Размер шрифта
-
+

Миссия «Двойник» - стр. 23

…Тяжелое полотно двустворчатых ворот конюшни с грохотом отворилось, и из проема выметнулись три всадника. Кое-как взнузданные лошади испуганно шарахались, не очень-то слушаясь седоков. Пахомову стоило огромных усилий хотя бы немного усмирить перепуганных животных, поскольку в случае пожара конь обычно скорее сгорит заживо, чем выйдет из горящей конюшни! Титаренко с Белогорцевой, нахлестывая лошадей, перемахнули через невысокую изгородь и, прикрываясь обильными клубами дыма, ползущими от горящего стога соломы, устремились к опушке леса. Лошади, похоже, с удовольствием оставляли позади страшную усадьбу, где грохотали выстрелы и начинал бушевать огонь…

…Пахомов на пару секунд задержался, заставляя своего коня подскочить чуть ли не вплотную к автобусу, уже щеголявшему обильной россыпью дырок от пуль.

– Чай кончился, ребята, один лимон остался! – Поп взмахнул рукой, и ребристая лимонка влетела сквозь разбитое стекло внутрь автобуса. Не дожидаясь, когда грохнет разрыв, всадник вслепую дал очередь по бестолково засуетившимся немцам, пытавшимся не то укрыться, не то срезать всадника, не то поймать лошадь вместе с кавалеристом, и рванул вслед за подрывником и связисткой… Вслед понеслись беспорядочные выстрелы и взревели мотоциклы, явно намереваясь кинуться в погоню.

Пахомов уже почти догнал товарищей, и тут сквозь рев мотоциклетных двигателей простучал пулемет и лошадь под Белогорцевой вдруг издала ржание, скорее похожее на визг, и грузно грохнулась оземь. Лиза едва успела соскользнуть и растерянно заметалась, потом метнулась к лесу, но в следующее мгновение поняла, что от мотоциклов ей не уйти, и вновь застыла на месте… Копыта пахомовской лошади взметнулись едва ли не у самого залитого бледностью и ужасом лица, и Лиза, стряхивая оцепенение, услышала взбешенный крик Пахомова: «Мать-перемать… прыгай!!!» Белогорцева неуклюже подпрыгнула, одна рука Попа бесцеремонно рванула ее за пояс, помогая сесть позади всадника, а вторая уже яростно нахлестывала коня…

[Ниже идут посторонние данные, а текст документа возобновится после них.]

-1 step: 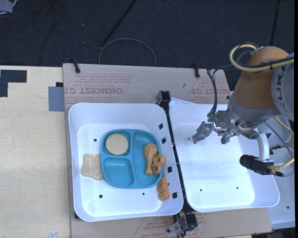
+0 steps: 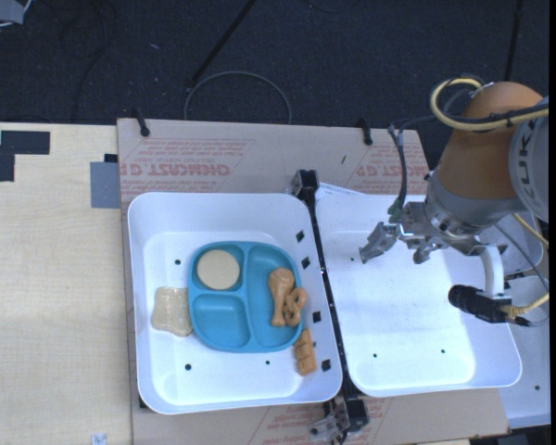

Немецкий мотоцикл привык к хорошим автобанам и ухоженным дорогам проселков, а вот к езде по вспаханному полю даже мощный армейский «Цундап» относится как к грубому насилию и издевательству. Мотоциклы сначала слегка увязли, а потом уже, обиженно взревев, дернулись раз-другой и вовсе заглохли.

…Вслед за солдатами в дом торопливо вбежал «штатский», увидел мертвого парашютиста, перевел злобный взгляд на второго, оказавшегося в доме, – солдаты уже скрутили пожилого хозяина явки русских диверсантов, под глазом поляка стремительно расплывался огромный кровоподтек.

– Где?! – в голосе гестаповца плескалось и явно перехлестывало через край бешенство. Он подскочил к пленнику и наотмашь ударил его по лицу. Поляк испуганно дернулся и запричитал, пытаясь закрыться руками, за которые его крепко держали солдаты.

– Пан оффициэр, эти русские силой ворвались в мой дом! Богом клянусь, я ни в чем не виноват!! О матка боска, пся крев…

– Отпустите его… Где они?!

– Пан оффициэр, они ушли подземным ходом! Их пятеро… Вон там, в углу кухни, люк… А из подвала – ход, можно до самой околицы… – поляк устало повел рукой, словно хотел вытереть вспотевший от ужаса пот, и вдруг пальцы его метнулись к воротнику пиджака – а в следующее мгновение гестаповец понял, что совершил непростительную, преступную глупость! Какая поистине дурацкая самоуверенность, ну как же он мог так недооценить этого проклятого поляка?! Развесил уши: «пан оффициэр», а эта хромая сволочь оставила нас с носом!.. И что теперь писать в рапорте, дьявол бы сожрал этих русских?!